*** Begin section ***

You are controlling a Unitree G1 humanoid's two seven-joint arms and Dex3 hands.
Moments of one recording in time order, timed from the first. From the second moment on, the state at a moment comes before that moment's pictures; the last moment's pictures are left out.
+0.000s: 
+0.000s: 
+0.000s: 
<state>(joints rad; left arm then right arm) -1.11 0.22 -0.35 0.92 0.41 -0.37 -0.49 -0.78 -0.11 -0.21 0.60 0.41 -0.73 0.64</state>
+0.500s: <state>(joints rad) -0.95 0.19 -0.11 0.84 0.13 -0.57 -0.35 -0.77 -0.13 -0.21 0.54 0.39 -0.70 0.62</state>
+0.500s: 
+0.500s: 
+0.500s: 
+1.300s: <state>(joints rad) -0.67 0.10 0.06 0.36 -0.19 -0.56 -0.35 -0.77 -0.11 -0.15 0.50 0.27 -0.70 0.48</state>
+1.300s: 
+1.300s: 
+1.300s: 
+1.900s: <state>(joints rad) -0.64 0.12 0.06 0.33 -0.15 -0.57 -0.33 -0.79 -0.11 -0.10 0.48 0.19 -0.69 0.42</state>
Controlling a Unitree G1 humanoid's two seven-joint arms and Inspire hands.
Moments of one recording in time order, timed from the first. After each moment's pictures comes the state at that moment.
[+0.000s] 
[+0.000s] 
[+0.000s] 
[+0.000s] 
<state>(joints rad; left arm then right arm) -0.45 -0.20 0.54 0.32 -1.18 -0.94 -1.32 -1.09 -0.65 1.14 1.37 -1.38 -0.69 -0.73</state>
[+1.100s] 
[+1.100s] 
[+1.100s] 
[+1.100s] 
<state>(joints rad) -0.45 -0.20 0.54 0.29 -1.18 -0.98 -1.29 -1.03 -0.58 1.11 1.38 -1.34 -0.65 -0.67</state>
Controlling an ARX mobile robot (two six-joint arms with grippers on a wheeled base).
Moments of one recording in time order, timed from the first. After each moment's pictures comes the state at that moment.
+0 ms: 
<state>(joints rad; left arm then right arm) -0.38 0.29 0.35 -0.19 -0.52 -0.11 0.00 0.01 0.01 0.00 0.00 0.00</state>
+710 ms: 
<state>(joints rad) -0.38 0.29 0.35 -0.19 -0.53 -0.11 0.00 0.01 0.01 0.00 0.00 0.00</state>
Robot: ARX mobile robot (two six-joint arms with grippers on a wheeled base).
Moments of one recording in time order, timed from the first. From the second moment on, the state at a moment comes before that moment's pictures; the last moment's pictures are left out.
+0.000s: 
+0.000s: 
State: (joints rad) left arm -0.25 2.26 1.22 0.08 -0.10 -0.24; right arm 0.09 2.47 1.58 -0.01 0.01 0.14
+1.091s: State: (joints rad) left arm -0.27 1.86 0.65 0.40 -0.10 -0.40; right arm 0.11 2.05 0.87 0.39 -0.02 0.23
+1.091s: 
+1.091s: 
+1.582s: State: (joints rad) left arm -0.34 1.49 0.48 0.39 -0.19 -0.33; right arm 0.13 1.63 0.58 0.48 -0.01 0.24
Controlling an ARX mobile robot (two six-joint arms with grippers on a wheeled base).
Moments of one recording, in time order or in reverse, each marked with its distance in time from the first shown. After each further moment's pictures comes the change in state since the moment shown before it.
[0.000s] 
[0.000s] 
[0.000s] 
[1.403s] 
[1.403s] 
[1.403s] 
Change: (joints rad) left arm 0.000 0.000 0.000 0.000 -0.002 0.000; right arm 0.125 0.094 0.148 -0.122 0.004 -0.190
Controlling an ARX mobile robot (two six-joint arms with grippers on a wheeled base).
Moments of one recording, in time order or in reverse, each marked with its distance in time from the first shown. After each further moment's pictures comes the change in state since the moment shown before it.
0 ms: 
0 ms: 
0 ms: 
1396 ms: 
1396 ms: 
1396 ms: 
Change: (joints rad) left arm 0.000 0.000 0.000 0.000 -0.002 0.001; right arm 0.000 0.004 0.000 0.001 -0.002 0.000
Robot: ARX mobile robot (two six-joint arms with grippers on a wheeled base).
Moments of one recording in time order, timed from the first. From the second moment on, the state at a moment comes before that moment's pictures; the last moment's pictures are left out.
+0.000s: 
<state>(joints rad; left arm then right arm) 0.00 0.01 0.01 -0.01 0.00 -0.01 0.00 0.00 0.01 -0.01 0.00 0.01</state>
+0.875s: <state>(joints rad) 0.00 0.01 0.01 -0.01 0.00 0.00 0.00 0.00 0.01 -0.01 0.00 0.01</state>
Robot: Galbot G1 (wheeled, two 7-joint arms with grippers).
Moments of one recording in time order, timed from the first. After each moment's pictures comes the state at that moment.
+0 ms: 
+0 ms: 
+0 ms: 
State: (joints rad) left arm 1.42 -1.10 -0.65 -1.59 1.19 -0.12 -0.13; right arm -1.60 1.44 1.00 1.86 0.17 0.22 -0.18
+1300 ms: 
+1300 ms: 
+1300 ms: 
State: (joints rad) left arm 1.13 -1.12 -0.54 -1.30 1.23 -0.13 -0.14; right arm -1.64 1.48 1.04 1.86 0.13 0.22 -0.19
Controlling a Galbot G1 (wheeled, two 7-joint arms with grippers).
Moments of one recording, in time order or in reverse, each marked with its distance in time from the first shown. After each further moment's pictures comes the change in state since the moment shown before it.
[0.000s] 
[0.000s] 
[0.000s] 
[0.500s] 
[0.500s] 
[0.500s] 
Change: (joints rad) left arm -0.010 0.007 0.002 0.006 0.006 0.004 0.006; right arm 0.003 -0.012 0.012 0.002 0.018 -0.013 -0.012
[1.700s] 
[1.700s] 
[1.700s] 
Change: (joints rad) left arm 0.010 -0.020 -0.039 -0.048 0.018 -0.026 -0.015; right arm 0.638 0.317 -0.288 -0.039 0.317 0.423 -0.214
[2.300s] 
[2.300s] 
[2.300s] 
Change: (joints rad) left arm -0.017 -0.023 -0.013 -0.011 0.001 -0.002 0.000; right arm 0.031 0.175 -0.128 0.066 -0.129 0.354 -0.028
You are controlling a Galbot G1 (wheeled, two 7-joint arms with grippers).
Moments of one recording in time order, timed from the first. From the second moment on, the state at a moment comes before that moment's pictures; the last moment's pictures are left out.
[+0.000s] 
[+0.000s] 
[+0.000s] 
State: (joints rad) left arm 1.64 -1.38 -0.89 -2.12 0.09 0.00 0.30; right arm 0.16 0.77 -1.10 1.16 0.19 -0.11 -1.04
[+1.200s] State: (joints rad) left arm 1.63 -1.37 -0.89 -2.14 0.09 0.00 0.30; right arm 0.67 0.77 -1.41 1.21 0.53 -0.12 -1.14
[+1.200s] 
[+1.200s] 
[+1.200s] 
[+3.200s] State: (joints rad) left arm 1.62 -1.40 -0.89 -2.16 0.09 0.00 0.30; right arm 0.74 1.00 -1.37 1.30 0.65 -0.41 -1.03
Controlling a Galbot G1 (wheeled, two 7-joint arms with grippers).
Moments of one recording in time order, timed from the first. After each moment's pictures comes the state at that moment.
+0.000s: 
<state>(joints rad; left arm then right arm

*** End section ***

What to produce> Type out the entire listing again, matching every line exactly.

Answer to this task>
You are controlling a Unitree G1 humanoid's two seven-joint arms and Dex3 hands.
Moments of one recording in time order, timed from the first. From the second moment on, the state at a moment comes before that moment's pictures; the last moment's pictures are left out.
+0.000s: 
+0.000s: 
+0.000s: 
<state>(joints rad; left arm then right arm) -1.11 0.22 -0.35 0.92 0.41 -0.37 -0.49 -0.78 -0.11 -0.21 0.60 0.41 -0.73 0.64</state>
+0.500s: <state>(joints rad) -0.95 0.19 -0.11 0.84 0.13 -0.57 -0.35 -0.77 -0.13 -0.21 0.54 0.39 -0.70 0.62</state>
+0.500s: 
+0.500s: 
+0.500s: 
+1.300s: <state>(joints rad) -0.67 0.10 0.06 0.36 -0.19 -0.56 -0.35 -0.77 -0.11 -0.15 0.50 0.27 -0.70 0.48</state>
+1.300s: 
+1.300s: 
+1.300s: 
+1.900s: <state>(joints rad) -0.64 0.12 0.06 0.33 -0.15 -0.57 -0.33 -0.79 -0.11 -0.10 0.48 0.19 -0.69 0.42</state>
Controlling a Unitree G1 humanoid's two seven-joint arms and Inspire hands.
Moments of one recording in time order, timed from the first. After each moment's pictures comes the state at that moment.
[+0.000s] 
[+0.000s] 
[+0.000s] 
[+0.000s] 
<state>(joints rad; left arm then right arm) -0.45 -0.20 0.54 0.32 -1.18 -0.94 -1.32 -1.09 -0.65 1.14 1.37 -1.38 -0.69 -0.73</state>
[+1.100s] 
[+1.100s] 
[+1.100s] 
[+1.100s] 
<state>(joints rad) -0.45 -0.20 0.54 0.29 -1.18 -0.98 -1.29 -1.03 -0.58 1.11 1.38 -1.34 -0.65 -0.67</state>
Controlling an ARX mobile robot (two six-joint arms with grippers on a wheeled base).
Moments of one recording in time order, timed from the first. After each moment's pictures comes the state at that moment.
+0 ms: 
<state>(joints rad; left arm then right arm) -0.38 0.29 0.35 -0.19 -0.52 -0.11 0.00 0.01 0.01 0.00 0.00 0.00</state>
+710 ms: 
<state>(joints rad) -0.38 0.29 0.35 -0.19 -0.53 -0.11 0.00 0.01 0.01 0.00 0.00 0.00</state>
Robot: ARX mobile robot (two six-joint arms with grippers on a wheeled base).
Moments of one recording in time order, timed from the first. From the second moment on, the state at a moment comes before that moment's pictures; the last moment's pictures are left out.
+0.000s: 
+0.000s: 
State: (joints rad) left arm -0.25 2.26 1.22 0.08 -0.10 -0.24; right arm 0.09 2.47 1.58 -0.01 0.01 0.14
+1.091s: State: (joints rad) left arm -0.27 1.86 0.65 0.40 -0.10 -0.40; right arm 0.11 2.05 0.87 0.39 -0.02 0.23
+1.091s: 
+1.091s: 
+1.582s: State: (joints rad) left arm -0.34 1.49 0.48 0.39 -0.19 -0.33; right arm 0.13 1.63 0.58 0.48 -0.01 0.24
Controlling an ARX mobile robot (two six-joint arms with grippers on a wheeled base).
Moments of one recording, in time order or in reverse, each marked with its distance in time from the first shown. After each further moment's pictures comes the change in state since the moment shown before it.
[0.000s] 
[0.000s] 
[0.000s] 
[1.403s] 
[1.403s] 
[1.403s] 
Change: (joints rad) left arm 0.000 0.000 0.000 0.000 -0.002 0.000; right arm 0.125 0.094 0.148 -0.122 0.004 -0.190
Controlling an ARX mobile robot (two six-joint arms with grippers on a wheeled base).
Moments of one recording, in time order or in reverse, each marked with its distance in time from the first shown. After each further moment's pictures comes the change in state since the moment shown before it.
0 ms: 
0 ms: 
0 ms: 
1396 ms: 
1396 ms: 
1396 ms: 
Change: (joints rad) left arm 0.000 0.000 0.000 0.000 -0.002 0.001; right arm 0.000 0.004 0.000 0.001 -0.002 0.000
Robot: ARX mobile robot (two six-joint arms with grippers on a wheeled base).
Moments of one recording in time order, timed from the first. From the second moment on, the state at a moment comes before that moment's pictures; the last moment's pictures are left out.
+0.000s: 
<state>(joints rad; left arm then right arm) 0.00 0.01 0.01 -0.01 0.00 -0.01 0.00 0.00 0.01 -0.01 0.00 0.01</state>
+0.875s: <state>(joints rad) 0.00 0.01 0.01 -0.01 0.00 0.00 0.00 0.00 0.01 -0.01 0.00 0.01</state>
Robot: Galbot G1 (wheeled, two 7-joint arms with grippers).
Moments of one recording in time order, timed from the first. After each moment's pictures comes the state at that moment.
+0 ms: 
+0 ms: 
+0 ms: 
State: (joints rad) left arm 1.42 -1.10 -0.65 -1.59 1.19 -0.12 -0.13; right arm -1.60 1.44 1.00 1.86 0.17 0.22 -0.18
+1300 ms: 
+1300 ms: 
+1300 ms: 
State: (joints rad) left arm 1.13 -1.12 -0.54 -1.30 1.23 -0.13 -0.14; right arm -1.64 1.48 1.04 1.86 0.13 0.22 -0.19
Controlling a Galbot G1 (wheeled, two 7-joint arms with grippers).
Moments of one recording, in time order or in reverse, each marked with its distance in time from the first shown. After each further moment's pictures comes the change in state since the moment shown before it.
[0.000s] 
[0.000s] 
[0.000s] 
[0.500s] 
[0.500s] 
[0.500s] 
Change: (joints rad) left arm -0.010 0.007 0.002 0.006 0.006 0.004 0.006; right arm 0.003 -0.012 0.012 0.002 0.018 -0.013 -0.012
[1.700s] 
[1.700s] 
[1.700s] 
Change: (joints rad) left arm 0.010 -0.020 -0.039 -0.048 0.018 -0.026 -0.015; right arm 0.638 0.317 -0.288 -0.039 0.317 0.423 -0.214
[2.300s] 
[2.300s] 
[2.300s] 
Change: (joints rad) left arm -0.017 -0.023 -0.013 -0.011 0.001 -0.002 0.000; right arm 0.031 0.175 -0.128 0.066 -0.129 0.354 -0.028
You are controlling a Galbot G1 (wheeled, two 7-joint arms with grippers).
Moments of one recording in time order, timed from the first. From the second moment on, the state at a moment comes before that moment's pictures; the last moment's pictures are left out.
[+0.000s] 
[+0.000s] 
[+0.000s] 
State: (joints rad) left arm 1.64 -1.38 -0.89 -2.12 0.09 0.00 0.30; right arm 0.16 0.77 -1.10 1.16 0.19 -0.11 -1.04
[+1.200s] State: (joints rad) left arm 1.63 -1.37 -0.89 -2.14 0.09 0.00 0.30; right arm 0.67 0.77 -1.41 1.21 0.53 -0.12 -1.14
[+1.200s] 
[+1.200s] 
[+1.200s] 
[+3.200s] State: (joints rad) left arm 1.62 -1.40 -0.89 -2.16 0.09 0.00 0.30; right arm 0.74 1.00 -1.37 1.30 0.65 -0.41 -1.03
Controlling a Galbot G1 (wheeled, two 7-joint arms with grippers).
Moments of one recording in time order, timed from the first. After each moment's pictures comes the state at that moment.
+0.000s: 
<state>(joints rad; left arm then right arm

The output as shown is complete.